I think, though, I should at least do something. I took last week off from writing, after all. Again, why? It was Labor Day weekend of course, and, like so many other red-blooded Americans I felt like celebrating by doing, well, nothing. In fact, I was going to write this piece last week about that very thing, but I just couldn’t bring myself to do it. Best thing really, in my opinion. Sometimes the best thing you can do for yourself is, well, nothing, to allow yourself to recharge and reinvigorate.
It’s a lost art, I think, in the US. We’ve become a nation of workaholics, with most of us pounding away just to keep our heads above water while the select few are driven by simple greed. Not a healthy way to live if you ask me. Hell, even the Romans finished their business by noon to make sure they had time for a trip to the baths or a good healthy orgy.
Where am I going with this? Nowhere! It’s a piece about nothing! And I’m gonna keep on writing until I’m done. Maybe I’m done now—no, I still have it in me. Time to keep going.
Makes me wonder, though, just why so many people have ascribed to it. Ever read “The Dead”? That’s a whole lot of nothing right there, which makes sense when you think about it. Yet, it’s considered one of Joyce’s best pieces.
Even today, when most professional philosophers scoff at modernist ideas like existentialism, people still somehow value the idea of nothing.
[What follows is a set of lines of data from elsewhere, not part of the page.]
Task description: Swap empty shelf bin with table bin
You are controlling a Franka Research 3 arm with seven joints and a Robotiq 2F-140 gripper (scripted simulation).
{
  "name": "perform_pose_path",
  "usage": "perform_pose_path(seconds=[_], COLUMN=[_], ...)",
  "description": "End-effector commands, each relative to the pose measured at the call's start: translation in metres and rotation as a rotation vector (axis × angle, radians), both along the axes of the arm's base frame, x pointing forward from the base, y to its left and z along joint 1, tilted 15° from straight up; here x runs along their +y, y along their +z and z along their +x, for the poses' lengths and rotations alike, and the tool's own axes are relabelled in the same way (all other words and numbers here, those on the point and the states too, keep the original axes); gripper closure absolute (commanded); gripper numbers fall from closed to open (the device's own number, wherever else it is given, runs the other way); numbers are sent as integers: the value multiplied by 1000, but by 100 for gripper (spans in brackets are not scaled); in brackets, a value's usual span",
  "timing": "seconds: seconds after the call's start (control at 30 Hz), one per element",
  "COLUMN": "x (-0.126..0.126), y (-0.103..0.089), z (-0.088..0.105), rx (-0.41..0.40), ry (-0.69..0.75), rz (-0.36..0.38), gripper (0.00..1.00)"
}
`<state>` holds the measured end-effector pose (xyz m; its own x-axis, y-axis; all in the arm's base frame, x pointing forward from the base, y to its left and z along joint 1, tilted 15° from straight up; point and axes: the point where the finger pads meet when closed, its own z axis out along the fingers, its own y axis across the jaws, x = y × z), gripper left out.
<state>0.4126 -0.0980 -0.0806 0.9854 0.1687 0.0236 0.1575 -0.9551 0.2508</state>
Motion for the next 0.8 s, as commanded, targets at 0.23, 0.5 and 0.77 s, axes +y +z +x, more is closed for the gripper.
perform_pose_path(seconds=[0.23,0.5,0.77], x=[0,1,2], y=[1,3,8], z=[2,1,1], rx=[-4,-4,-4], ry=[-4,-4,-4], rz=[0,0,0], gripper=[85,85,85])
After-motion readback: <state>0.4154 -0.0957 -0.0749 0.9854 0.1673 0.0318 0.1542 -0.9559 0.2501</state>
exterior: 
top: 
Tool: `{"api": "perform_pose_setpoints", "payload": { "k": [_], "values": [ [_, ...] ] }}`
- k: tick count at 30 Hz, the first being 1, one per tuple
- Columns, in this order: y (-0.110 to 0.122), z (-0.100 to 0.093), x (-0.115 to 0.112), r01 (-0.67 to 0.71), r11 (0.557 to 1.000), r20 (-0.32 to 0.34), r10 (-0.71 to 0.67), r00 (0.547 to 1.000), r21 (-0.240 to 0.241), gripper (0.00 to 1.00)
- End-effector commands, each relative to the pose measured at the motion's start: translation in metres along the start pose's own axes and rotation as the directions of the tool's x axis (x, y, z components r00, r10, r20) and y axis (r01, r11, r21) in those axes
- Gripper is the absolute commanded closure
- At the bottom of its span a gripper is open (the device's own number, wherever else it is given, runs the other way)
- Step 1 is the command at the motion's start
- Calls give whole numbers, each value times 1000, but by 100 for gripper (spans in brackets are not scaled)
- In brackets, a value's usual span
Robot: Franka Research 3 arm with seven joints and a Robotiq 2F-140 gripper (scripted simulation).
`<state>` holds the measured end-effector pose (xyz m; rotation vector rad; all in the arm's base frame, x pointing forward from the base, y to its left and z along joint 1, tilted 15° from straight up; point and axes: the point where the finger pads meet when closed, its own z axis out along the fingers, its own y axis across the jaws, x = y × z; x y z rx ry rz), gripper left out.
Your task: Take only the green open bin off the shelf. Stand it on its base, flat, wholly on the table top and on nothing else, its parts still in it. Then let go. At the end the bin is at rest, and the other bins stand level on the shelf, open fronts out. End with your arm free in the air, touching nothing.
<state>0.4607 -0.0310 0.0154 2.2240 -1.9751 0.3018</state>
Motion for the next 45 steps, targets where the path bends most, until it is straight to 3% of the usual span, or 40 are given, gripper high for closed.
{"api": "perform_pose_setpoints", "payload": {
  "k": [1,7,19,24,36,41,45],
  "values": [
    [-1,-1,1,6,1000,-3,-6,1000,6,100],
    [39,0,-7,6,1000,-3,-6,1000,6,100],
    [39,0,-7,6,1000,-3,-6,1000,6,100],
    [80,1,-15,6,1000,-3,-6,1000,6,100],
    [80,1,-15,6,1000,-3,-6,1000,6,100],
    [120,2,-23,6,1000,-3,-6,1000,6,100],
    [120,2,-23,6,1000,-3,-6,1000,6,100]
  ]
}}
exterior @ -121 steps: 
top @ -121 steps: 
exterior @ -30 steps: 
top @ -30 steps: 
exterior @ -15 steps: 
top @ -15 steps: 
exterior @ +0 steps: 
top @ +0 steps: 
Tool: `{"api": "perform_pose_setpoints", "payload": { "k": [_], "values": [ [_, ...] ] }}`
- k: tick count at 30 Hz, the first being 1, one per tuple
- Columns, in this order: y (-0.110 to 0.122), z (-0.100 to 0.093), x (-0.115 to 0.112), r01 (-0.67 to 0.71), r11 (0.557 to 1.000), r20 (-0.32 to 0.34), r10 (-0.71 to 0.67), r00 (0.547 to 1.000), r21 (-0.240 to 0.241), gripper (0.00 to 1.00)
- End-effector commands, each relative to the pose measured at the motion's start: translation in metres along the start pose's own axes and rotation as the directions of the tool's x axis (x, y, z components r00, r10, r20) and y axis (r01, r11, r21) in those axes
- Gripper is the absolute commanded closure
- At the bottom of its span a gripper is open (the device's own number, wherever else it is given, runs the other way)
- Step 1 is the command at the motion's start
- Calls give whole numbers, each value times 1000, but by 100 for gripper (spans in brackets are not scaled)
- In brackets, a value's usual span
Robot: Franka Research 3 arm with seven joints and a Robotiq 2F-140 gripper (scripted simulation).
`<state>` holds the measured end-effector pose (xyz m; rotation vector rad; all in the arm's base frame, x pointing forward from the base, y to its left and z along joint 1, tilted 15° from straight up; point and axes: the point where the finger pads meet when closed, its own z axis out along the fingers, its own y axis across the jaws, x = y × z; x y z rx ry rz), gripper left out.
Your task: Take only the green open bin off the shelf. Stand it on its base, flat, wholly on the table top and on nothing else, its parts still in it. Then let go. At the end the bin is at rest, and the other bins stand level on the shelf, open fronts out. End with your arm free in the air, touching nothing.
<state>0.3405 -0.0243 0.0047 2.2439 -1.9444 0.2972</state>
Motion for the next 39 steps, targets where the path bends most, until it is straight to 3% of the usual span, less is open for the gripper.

What? You want examples? Sorry, I got nothing. I suppose I could think up a few, but I have neither the energy nor any inspiration to try.
Actually, I find the whole idea of nothing unnerving. A void, where there is no movement, no chaos, no diversity, it all sounds so very oppressive to me. As a child I used to have nightmares about being caught in nothingness and, in the process, I became nothing. I still have them, once in awhile, but I know them now for what they are: nothing, so they can’t possibly hurt me.